In his “Post-Ilesa Crisis in Retrospect” (Osun Defender, Tuesday, 14 August, 2007) Isaac Olusesi writes: ”The controversial verdict of the Independent National Electoral Commission (INEC) on the April 12, 2007 governorship election, in concert with the PDP created confusion all over the state. The INEC declaration of falsified result pitched the PDP against the rival parties, particularly the Action Congress (AC) on one hand, and against the electorate state-wide on the other hand. Bloody riots spontaneously broke out in Ilesa and the riots spread very fast, and very vast.
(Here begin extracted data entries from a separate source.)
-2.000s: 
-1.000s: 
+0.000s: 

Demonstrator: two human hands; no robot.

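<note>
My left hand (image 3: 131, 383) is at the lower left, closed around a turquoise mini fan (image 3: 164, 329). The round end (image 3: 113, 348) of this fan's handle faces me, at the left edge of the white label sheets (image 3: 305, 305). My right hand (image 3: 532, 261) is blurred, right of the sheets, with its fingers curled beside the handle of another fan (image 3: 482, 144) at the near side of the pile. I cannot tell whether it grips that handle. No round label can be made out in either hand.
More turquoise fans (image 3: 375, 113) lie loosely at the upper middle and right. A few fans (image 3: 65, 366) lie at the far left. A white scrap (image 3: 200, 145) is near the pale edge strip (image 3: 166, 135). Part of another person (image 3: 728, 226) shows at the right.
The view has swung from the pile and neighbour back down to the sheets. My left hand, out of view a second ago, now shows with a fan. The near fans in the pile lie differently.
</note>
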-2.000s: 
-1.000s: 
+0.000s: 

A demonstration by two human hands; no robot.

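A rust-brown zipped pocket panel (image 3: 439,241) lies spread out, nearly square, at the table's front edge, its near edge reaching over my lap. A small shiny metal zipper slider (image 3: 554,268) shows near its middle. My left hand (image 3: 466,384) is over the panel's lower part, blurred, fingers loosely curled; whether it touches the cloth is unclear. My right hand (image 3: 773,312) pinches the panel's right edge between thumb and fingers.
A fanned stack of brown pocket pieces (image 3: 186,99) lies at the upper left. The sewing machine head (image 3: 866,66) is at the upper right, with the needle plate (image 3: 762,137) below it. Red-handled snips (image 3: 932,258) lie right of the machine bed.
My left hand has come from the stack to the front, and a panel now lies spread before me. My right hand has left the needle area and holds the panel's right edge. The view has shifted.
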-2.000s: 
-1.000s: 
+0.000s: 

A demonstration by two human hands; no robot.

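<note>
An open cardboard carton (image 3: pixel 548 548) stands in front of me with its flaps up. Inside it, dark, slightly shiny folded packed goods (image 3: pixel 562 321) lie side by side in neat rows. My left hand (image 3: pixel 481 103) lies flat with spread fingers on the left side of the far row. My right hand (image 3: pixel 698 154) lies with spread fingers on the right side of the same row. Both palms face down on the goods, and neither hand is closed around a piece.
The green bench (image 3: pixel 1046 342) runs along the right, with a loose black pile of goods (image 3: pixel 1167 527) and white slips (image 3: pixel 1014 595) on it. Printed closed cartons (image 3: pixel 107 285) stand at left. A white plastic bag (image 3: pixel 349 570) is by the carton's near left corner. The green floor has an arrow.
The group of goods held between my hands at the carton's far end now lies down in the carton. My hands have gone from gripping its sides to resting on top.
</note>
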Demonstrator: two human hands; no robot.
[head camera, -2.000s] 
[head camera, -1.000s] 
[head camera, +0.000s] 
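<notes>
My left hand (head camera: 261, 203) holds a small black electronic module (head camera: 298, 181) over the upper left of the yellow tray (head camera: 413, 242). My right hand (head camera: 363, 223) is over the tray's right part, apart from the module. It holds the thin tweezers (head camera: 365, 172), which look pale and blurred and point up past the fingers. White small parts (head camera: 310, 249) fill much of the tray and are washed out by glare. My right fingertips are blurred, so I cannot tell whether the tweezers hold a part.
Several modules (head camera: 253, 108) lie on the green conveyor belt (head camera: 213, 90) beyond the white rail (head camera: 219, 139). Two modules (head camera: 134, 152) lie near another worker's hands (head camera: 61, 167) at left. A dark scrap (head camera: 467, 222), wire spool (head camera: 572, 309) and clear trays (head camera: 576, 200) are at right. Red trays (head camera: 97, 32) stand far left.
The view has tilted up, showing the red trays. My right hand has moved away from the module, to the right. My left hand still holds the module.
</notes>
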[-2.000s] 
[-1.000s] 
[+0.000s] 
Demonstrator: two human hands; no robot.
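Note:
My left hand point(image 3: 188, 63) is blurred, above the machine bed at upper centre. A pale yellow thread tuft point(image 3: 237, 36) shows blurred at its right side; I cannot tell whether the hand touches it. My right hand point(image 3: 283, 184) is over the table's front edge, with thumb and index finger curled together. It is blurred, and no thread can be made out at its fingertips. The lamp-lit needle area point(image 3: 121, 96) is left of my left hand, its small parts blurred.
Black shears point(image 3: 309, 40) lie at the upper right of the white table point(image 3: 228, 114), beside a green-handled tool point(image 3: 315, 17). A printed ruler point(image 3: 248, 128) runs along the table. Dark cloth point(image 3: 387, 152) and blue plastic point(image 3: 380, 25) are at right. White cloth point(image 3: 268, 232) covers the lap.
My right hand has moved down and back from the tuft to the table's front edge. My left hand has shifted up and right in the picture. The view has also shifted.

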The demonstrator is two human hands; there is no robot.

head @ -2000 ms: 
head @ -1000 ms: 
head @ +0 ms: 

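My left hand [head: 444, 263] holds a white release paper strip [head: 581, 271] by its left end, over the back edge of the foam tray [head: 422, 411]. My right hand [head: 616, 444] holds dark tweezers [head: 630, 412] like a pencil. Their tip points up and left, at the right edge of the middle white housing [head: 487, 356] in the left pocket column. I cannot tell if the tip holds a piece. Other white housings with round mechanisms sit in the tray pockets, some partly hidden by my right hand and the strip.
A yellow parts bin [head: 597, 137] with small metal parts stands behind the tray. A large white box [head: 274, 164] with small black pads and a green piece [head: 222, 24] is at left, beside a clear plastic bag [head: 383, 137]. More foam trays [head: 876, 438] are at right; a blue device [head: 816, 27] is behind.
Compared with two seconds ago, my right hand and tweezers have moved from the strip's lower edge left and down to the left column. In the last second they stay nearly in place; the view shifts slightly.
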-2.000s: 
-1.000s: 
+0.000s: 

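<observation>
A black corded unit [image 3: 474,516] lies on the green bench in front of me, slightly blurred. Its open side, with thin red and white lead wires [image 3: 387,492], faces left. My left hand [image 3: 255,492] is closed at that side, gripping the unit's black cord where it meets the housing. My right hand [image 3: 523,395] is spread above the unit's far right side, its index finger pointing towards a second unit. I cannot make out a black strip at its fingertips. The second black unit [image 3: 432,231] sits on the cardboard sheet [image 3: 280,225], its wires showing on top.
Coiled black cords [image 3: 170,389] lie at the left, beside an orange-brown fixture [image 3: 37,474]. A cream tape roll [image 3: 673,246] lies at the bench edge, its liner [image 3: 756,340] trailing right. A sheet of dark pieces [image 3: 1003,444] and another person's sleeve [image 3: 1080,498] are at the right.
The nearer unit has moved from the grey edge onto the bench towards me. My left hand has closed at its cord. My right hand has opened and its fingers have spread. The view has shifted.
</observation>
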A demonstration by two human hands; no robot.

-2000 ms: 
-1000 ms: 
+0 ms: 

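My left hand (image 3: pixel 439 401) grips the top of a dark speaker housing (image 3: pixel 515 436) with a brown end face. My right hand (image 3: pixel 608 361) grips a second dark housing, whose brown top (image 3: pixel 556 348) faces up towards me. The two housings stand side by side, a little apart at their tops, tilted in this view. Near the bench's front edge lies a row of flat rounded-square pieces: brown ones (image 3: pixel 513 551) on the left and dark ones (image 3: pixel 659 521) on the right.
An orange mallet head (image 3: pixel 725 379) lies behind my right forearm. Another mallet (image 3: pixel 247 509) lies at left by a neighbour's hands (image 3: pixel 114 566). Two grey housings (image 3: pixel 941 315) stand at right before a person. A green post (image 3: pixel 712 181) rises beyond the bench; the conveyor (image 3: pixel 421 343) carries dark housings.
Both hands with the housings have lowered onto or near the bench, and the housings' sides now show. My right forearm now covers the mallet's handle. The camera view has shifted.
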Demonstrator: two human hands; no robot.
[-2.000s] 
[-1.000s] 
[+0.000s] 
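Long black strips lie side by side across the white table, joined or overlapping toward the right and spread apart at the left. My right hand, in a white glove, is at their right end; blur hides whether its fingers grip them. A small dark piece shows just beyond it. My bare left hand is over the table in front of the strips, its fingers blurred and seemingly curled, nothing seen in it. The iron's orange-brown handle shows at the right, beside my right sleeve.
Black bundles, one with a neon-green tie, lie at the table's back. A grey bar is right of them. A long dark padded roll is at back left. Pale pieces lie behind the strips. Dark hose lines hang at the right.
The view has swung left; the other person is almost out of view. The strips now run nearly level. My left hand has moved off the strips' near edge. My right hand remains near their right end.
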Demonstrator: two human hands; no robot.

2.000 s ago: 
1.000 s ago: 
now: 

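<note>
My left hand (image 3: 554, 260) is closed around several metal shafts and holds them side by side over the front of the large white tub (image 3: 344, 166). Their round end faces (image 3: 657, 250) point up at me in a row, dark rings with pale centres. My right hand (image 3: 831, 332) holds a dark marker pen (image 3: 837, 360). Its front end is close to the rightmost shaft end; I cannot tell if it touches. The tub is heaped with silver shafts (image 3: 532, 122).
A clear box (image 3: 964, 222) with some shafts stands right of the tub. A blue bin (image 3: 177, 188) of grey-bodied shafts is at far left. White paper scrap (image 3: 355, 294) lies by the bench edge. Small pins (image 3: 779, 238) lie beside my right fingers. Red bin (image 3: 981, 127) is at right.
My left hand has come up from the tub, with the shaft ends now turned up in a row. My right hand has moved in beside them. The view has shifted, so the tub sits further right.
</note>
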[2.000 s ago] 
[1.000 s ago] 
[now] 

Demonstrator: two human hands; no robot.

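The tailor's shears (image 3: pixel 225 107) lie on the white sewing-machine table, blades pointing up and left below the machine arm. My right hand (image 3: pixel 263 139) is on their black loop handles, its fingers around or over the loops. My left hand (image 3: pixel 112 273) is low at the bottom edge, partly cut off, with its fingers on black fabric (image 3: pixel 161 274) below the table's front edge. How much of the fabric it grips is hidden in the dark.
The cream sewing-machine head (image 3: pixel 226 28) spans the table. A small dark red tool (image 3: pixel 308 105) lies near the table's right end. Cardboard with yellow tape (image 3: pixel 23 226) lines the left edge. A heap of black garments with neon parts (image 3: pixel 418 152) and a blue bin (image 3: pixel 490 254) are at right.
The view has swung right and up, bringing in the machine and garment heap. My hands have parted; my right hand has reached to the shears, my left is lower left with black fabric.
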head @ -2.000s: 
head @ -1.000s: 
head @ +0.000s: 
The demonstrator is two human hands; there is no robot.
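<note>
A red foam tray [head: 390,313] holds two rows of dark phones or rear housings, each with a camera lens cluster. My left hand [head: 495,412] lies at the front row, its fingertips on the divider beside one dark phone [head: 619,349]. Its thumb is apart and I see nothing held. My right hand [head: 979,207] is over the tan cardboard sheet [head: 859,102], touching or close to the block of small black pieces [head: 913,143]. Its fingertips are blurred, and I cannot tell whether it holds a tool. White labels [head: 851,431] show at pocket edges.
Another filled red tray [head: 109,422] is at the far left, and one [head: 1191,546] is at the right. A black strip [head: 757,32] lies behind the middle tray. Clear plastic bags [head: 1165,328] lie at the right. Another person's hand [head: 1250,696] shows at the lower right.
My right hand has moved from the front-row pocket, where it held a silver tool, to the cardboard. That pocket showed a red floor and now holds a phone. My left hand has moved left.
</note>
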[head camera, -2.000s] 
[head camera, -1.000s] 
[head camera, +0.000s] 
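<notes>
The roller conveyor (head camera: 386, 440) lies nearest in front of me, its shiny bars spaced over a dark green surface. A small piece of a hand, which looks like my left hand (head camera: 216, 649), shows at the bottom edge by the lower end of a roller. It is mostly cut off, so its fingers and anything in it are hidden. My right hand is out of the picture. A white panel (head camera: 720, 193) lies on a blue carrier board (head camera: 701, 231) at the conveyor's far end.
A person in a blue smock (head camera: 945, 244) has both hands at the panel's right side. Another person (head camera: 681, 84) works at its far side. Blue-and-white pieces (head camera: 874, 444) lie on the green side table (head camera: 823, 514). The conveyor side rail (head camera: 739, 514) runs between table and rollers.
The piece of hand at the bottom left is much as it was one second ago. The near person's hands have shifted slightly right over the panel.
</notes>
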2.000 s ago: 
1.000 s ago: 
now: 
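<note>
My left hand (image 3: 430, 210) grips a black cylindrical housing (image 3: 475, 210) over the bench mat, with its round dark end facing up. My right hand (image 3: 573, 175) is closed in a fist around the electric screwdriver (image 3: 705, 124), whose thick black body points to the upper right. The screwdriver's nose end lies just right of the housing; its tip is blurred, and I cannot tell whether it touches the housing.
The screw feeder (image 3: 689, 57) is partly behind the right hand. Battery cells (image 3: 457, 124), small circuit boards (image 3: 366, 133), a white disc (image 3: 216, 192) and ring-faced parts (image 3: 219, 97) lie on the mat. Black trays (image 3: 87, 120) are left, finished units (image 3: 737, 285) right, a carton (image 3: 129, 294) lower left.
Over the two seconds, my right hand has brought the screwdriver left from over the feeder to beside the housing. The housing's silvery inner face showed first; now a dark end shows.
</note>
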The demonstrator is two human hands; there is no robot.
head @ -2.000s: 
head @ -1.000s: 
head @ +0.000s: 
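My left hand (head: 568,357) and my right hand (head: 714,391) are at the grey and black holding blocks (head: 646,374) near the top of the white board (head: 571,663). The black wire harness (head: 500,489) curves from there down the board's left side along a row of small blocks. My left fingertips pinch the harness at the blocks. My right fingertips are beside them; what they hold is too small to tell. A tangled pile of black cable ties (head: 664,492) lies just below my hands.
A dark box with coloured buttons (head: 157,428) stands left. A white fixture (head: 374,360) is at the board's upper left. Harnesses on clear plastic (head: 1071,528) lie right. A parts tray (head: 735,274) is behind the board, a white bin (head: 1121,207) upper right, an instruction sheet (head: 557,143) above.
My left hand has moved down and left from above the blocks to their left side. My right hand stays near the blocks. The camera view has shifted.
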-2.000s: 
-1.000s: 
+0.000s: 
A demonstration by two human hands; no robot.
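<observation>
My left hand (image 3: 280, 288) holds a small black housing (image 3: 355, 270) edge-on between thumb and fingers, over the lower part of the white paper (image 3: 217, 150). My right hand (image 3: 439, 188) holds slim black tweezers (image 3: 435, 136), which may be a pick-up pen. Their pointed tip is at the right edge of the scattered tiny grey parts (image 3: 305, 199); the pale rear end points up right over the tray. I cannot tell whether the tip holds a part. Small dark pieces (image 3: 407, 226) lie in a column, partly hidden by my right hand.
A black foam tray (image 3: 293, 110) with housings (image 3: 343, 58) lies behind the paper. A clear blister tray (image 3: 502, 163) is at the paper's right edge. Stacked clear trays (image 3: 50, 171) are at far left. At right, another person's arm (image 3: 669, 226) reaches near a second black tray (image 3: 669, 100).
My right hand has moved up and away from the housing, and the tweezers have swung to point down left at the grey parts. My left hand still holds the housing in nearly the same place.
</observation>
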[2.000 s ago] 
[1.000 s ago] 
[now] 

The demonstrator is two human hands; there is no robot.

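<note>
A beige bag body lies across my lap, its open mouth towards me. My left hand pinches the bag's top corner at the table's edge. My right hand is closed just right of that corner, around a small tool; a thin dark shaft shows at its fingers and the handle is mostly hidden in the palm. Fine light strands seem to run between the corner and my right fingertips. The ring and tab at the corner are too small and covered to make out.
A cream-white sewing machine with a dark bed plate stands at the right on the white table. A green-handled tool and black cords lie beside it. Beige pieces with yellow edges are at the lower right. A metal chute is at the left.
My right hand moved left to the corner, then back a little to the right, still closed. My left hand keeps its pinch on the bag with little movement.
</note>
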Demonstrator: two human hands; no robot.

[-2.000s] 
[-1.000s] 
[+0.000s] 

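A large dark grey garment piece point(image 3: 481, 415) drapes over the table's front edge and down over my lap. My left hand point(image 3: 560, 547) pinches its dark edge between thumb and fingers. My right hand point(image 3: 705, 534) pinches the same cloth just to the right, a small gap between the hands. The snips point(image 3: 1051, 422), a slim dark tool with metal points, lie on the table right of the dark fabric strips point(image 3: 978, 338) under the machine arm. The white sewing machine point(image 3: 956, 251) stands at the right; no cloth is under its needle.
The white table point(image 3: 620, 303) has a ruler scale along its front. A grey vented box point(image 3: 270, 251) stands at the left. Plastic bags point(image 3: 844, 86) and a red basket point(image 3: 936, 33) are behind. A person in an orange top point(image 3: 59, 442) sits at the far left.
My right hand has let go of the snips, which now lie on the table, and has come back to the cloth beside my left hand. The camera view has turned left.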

“Ever since the INEC announcement of the falsified election results, Ilesa, the headquarters of Ijesaland and hot bed of Osun politics became a time bomb, ticking away. Like a scene from the Gulf War, staccato of gun shots engulfed Ilesa. Over five hundred armed policemen and soldiers lay tormenting siege to the city and opened fire on anything, anybody in sight. Ilesa became a theatre of war, and guns of varying sophistication were used indiscriminately on the residents. “In a twinkle of an eye, several innocent citizens were mowed down by the bullets from the rampaging soldiers and policemen, and the streets of Ilesa became littered with corpses, oozing out hideous, nose-wrenching odours days after. Members and supporters of the opposition parties particularly Action Congress (AC) were blown up by bullets, scores of people suffered injuries; and several buildings and vehicles were not spared. 

They were sprayed with petrol and set ablaze. Still, several opposition members were said to have been abducted to God knows where.

“The fall-out of the Ilesa mayhem is that the entire Ijesaland has been polarized along the PDP-AC lines, with AC having its shoulders high and above PDP. Aside from the physical assaults and human assets losses recorded, the mayhem left in its wake mental trauma and created a permanent suspicion and phobia among the residents. Everywhere in Ilesa, the mayhem and its destruction readily evoked near-scenes of the Nigerian Civil War. What was amiss in my last report on the mayhem was that some prison inmates of the Ilesa Prison had tried to capitalize on the political situation to break jail, but for the eagle eyes of the vigilant prison officials, in contrast to the highly Fakaied police in the state.

“For the survivors, anxiety underlined their existence. Anxiety about the whereabouts and safety of the abducted political soul mates and relatives. At the Wesley Guild Hospital, Ilesa, they queued up for a chance to find the corpses of relatives who might have been kept in the mortuary. The soldiers, manning the hospital gate would bark: everybody clear from here! If they no clear, clear them, and a very elderly man who desperately was looking for the corpse of his wife, was truly roughened up.

“The lull in protests and consequently lift of the curfew, paradoxically paves way for silent killing or what a resident would describe as a genocide in many locations in Ilesa and entire Ijesaland.The reports of genocide could not be confirmed, but what is clear is that some, in Ilesa identified as “very powerful local PDP chieftains” have embarked on underground fierce campaigns to have the Owa Obokun of Ijesaland, His Imperial Majesty Dr.AdekunleAromolaran molested by the government as a prelude to his eventual dethronement”

Let not Omisore kill himself on the heels of the announcement of the August 9, 2014 gubernatorial election in Osun as he’s bound to lose out. A word for him. The road of life is pockmarked with pumps, pitfalls and a myriad of unseen hazards. He may still be driving his luxury cars, using his escorts, masked guards and sirens. He may keep himself frolicsome, in pampered leisure and provide self with newspapers, coffee boy, cognac and cigars; obsessing self with free women in town and untamed appetite for clothes and golden necklaces, wristwatches and finger rings. Otherwise, life for him after his failed governorship ambition in August may be a siren of silence: dull, drab and dreary.

•OLUSESI is Assistant Director, Directorate of Publicity, Research and Strategy, All Progressives Congress, State of Osun.